Fortunately, Red Hat *is* interested in funding this growth because of the clear reasons of mutual benefit between the company and community. The community gets a great deal of progress out of Red Hat engineering for many aspects of Linux distributions and related software. Both upstream projects and the greater FOSS ecosystem benefits from this. Fedora itself benefits from other FOSS ecosystem participants. Then Red Hat occasionally uses pieces of Fedora to productize and support for customers, generating revenue, which completes the cycle enabling investment into FOSS development.
We didn't understand this as goal back when we were initially building Fedora, but it is now clear from what Fedora has become. The Primary Goal of Fedora is "Rapid Progress of Free & Open Source Software".
In the ensuing months, Red Hat will prove its genuine intentions to grow a community based the values of FOSS, with a leadership model of meritocracy. The Fedora Project will show through actions that it not only defends the values of Free and Open Source Software, but emphasizes the need for Rapid Progress of the features and functionality necessary for FOSS to better compete against proprietary software.

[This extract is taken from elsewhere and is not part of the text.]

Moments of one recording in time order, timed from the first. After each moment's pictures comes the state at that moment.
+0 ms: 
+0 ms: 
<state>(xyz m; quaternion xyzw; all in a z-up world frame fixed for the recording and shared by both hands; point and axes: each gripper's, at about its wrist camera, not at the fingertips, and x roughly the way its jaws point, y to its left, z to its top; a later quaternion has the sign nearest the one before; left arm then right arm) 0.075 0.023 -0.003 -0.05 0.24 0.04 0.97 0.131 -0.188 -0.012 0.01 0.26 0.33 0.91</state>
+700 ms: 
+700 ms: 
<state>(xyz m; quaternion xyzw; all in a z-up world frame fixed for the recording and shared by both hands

Today Fedora has contributors totalling ~300 in the projects spanning Extras, Ambassadors, Documentation, Sysadmins and Legacy. If you count the number of translator accounts, that number is actually above 3,000. Fedora Updates pushes 10-20 packages a week, while nearly a dozen packages are added to Extras on a weekly basis. This is substantial growth compared to a year ago, and this growth continues.
I think Red Hat hasn't been trying hard enough to tell the community about this progress, partly because it wasn't going well at first. But now clear changes are happening across the board, and this is only the beginning. I realize the community has plenty to be skeptical about Fedora, but that is OK, because we will simply do it and prove it.